Hippocampus. 2023 May;33(5):586-599. doi: 10.1002/hipo.23535. Epub 2023 Apr 11.
3
View cells in the hippocampus and prefrontal cortex of macaques during virtual navigation.观察猕猴在虚拟导航过程中海马体和前额叶皮层中的细胞。
一种具有海马体空间视图细胞的场景表征理论与模型。
Hippocampus. 2025 May;35(3):e70013. doi: 10.1002/hipo.70013.
Hippocampus. 2023 May;33(5):573-585. doi: 10.1002/hipo.23534. Epub 2023 Mar 31.
4
Superior colliculus saccade motor bursts do not dictate movement kinematics.上丘扫视运动爆发并不决定运动运动学。
Commun Biol. 2022 Nov 11;5(1):1222. doi: 10.1038/s42003-022-04203-0.
5
Task specificity in mouse parietal cortex.小鼠顶叶皮层的任务特异性。
Neuron. 2022 Sep 21;110(18):2961-2969.e5. doi: 10.1016/j.neuron.2022.07.017. Epub 2022 Aug 12.
6
Corollary discharge: Linking saccades and memory circuits in the human brain.关联放电:连接人类大脑中的扫视和记忆回路。
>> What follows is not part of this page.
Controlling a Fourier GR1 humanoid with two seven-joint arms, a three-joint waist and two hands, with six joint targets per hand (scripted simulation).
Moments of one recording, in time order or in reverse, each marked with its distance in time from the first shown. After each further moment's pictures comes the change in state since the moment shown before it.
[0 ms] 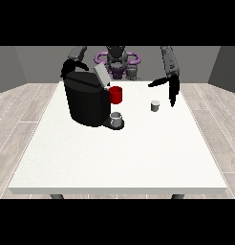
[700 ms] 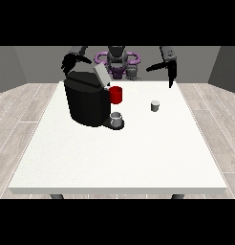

Curr Biol. 2022 Jul 25;32(14):R774-R776. doi: 10.1016/j.cub.2022.06.006.
7
A corollary discharge mediates saccade-related inhibition of single units in mnemonic structures of the human brain.关联放电介导了人类大脑记忆结构中单单位眼球运动相关抑制。
Curr Biol. 2022 Jul 25;32(14):3082-3094.e4. doi: 10.1016/j.cub.2022.06.015. Epub 2022 Jul 1.
8
Distinct neural codes in primate hippocampus and lateral prefrontal cortex during associative learning in virtual environments.在虚拟环境中的联想学习中,灵长类动物海马体和外侧前额叶皮层中的独特神经编码。
Neuron. 2022 Jul 6;110(13):2155-2169.e4. doi: 10.1016/j.neuron.2022.04.016. Epub 2022 May 12.
9
Eye movements reveal spatiotemporal dynamics of visually-informed planning in navigation.眼动揭示了视觉信息在导航中的时空规划动态。
Elife. 2022 May 3;11:e73097. doi: 10.7554/eLife.73097.
10
Cortical and hippocampal dynamics under logical fragmentation of environmental space.皮质和海马体在环境空间逻辑分割下的动态变化。
Neurobiol Learn Mem. 2022 Mar;189:107597. doi: 10.1016/j.nlm.2022.107597. Epub 2022 Feb 5.